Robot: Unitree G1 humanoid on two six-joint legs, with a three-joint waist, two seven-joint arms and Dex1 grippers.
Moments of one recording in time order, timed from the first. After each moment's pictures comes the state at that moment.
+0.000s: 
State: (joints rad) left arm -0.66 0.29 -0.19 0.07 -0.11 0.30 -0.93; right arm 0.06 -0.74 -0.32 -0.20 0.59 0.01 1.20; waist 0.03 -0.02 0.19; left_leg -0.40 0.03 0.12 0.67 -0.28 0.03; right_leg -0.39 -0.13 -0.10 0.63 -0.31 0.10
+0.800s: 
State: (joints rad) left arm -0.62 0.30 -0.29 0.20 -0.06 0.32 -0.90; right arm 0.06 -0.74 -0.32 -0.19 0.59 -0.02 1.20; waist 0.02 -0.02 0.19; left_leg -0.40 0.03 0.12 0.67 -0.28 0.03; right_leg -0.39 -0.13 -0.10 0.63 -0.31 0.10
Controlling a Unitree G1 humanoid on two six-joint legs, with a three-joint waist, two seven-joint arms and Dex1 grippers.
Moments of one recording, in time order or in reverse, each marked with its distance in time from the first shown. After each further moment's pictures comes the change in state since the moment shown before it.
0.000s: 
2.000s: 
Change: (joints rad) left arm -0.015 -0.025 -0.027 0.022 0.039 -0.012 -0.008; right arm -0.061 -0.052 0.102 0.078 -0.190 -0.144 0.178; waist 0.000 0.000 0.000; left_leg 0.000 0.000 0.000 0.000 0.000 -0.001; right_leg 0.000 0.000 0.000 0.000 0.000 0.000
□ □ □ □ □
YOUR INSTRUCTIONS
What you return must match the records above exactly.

SOLUTION FOR THIS PROBLEM
Robot: Unitree G1 humanoid on two six-joint legs, with a three-joint waist, two seven-joint arms and Dex1 grippers.
Moments of one recording in time order, timed from the first. After each moment's pictures comes the state at that moment.
+0.000s: 
State: (joints rad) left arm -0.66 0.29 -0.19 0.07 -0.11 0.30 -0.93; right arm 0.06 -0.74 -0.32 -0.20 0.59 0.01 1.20; waist 0.03 -0.02 0.19; left_leg -0.40 0.03 0.12 0.67 -0.28 0.03; right_leg -0.39 -0.13 -0.10 0.63 -0.31 0.10
+0.800s: 
State: (joints rad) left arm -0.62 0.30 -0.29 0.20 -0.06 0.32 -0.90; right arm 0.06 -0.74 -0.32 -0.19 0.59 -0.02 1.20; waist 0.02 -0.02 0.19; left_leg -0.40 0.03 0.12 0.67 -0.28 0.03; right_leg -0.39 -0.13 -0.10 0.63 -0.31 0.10
Controlling a Unitree G1 humanoid on two six-joint legs, with a three-joint waist, two seven-joint arms and Dex1 grippers.
Moments of one recording, in time order or in reverse, each marked with its distance in time from the first shown. After each further moment's pictures comes the change in state since the moment shown before it.
0.000s: 
2.000s: 
Change: (joints rad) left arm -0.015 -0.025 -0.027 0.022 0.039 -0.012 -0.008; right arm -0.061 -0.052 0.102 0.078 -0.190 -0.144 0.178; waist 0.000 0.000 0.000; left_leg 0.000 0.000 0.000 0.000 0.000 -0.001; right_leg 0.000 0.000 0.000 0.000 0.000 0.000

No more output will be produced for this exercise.